I would recommend to do log-transformation of the TPM/RSEM dataset. PCA has a hidden assumption of normality. PCA finds the coordinate system such that it can maximize the variance between the points. This achieved using orthogonal principal components. In case of multivariate Gaussian distribution (for example: microarray dataset), orthogonal components implies that there is zero correlation between the components. However, it is not true for dataset with poission or negative binomial distributions (like RNA-Seq counts, tpm, rpkm). Also, RNA-Seq datasets are very skewed and since, PCA is very sensitive to outliers, it is not recommended to do PCA on these datasets. Instead, do a log transformation and then plot PCA. If you are not interested in doing log transformation, then use cmdscale function for MDS plots.

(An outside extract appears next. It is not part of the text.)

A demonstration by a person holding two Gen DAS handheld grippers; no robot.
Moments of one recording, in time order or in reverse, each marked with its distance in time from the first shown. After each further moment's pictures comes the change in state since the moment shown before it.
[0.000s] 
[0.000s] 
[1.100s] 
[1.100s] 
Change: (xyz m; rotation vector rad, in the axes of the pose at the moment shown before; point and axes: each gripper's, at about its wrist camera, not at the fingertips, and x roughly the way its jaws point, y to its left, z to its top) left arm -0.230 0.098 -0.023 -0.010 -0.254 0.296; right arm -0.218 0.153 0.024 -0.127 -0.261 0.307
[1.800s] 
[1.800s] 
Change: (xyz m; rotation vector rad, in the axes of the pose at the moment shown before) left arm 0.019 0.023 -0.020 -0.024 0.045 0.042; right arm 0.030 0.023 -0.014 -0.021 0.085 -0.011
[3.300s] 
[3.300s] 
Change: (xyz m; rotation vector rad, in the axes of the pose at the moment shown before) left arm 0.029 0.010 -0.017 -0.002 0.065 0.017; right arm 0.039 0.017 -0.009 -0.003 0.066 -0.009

Update: Code for PCA plots
Suppose dat is your RPKM/TPM dataset. Make a genotype and/or condition vector.
genotype = c("KO1", "KO1", "WT1", "WT1","KO1", "WT1")

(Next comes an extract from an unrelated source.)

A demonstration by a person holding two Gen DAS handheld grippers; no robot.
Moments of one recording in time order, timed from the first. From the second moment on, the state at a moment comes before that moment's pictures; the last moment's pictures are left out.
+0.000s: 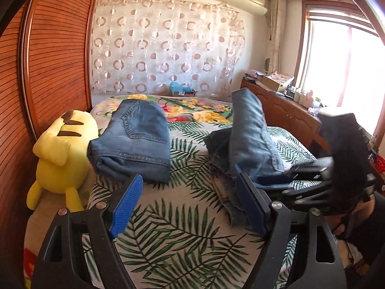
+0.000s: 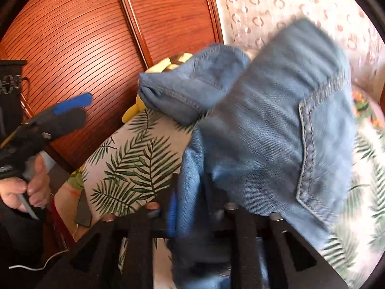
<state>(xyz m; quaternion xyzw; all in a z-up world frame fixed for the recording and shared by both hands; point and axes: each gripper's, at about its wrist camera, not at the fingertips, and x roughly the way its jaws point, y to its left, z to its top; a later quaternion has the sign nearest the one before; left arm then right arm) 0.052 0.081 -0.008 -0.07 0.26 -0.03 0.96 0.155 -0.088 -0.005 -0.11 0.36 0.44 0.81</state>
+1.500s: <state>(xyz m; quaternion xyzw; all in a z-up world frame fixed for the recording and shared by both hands) 0.111 0.027 -0.090 -0.16 0.36 -0.16 0.91 0.338 -0.107 -0.023 0.00 0.44 0.40 0.80</state>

logTransformed.dat = log2(dat+ 1)
pcs = prcomp(t(logTransformed.dat), center = TRUE)
percentVar = round(((pcs$sdev) ^ 2 / sum((pcs$sdev) ^ 2)* 100), 2)
## PCA Plot
ggplot(as.data.frame(pcs$x), aes(PC1,PC2), environment = environment()) +
xlab(makeLab(percentVar,1)) + ylab(makeLab(percentVar,2)) + ggtitle(title) +
geom_point(size = 8, aes(colour = genotypes)) +
theme(legend.text = element_text(size = 16, face = "bold"),
legend.title = element_text(size = 16, colour = "black", face = "bold"),
plot.title = element_text(size = 0, face ="bold"),
axis.title = element_text(size = 18, face = "bold"),
axis.text.x = element_text(size = 16, face = "bold", color = "black"),
axis.text.y = element_text(size = 16, face = "bold", color = "black"),
plot.margin = unit(c(0.5,0.5,0.5,0.5), "cm"))
For Batch Effects, check if the samples are clustering together or not or is it clustering based on batches (if the batches is known). Check what does principal component 1 and 2 tells you about the dataset.